**Directions**:
Each line that has the string "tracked" must be copied from the records below.

*** Input material Section Begins ***

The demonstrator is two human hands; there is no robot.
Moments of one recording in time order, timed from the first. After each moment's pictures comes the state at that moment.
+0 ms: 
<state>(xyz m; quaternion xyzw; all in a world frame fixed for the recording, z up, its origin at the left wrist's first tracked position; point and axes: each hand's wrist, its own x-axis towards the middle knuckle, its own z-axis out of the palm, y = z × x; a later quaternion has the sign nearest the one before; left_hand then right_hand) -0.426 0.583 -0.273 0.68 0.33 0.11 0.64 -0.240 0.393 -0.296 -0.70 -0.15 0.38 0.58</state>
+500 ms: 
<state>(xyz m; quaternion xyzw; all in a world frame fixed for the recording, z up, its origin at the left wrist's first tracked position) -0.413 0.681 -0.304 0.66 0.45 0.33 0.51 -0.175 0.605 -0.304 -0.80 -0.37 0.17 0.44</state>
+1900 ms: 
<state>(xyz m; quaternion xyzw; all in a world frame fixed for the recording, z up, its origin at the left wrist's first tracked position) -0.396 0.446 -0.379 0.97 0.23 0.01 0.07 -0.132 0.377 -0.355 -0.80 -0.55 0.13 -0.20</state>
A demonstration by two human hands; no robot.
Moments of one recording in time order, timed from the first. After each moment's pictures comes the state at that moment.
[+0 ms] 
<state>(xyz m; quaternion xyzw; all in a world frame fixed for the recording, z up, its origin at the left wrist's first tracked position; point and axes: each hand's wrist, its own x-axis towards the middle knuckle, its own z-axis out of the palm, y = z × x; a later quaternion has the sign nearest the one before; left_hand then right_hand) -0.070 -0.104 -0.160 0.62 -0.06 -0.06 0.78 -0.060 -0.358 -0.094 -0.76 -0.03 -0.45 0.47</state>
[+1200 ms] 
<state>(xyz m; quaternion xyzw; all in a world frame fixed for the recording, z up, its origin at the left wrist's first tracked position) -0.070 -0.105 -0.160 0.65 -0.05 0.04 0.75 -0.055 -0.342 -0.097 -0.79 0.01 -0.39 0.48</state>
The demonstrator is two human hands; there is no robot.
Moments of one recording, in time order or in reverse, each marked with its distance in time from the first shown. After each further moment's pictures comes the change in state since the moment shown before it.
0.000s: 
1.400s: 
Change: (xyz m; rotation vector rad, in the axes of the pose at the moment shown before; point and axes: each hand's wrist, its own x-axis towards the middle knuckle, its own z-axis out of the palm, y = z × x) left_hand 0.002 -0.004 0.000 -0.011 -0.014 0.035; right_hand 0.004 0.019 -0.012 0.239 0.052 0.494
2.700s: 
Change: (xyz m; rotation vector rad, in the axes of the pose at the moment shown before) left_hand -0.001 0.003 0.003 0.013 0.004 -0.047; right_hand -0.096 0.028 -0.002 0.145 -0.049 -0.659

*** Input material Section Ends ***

**Response**:
<state>(xyz m; quaternion xyzw; all in a world frame fixed for the recording, z up, its origin at the left wrist's first tracked position; point and axes: each hand's wrist, its own x-axis towards the middle knuckle, its own z-axis out of the palm, y = z × x; a later quaternion has the sign nearest the one before; left_hand then right_hand) -0.426 0.583 -0.273 0.68 0.33 0.11 0.64 -0.240 0.393 -0.296 -0.70 -0.15 0.38 0.58</state>
<state>(xyz m; quaternion xyzw; all in a world frame fixed for the recording, z up, its origin at the left wrist's first tracked position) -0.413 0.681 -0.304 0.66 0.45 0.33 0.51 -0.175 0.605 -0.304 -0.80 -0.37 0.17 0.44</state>
<state>(xyz m; quaternion xyzw; all in a world frame fixed for the recording, z up, its origin at the left wrist's first tracked position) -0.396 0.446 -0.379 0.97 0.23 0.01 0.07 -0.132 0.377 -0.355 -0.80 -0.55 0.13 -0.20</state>
<state>(xyz m; quaternion xyzw; all in a world frame fixed for the recording, z up, its origin at the left wrist's first tracked position; point and axes: each hand's wrist, its own x-axis towards the middle knuckle, its own z-axis out of the palm, y = z × x; a later quaternion has the sign nearest the one before; left_hand then right_hand) -0.070 -0.104 -0.160 0.62 -0.06 -0.06 0.78 -0.060 -0.358 -0.094 -0.76 -0.03 -0.45 0.47</state>
<state>(xyz m; quaternion xyzw; all in a world frame fixed for the recording, z up, its origin at the left wrist's first tracked position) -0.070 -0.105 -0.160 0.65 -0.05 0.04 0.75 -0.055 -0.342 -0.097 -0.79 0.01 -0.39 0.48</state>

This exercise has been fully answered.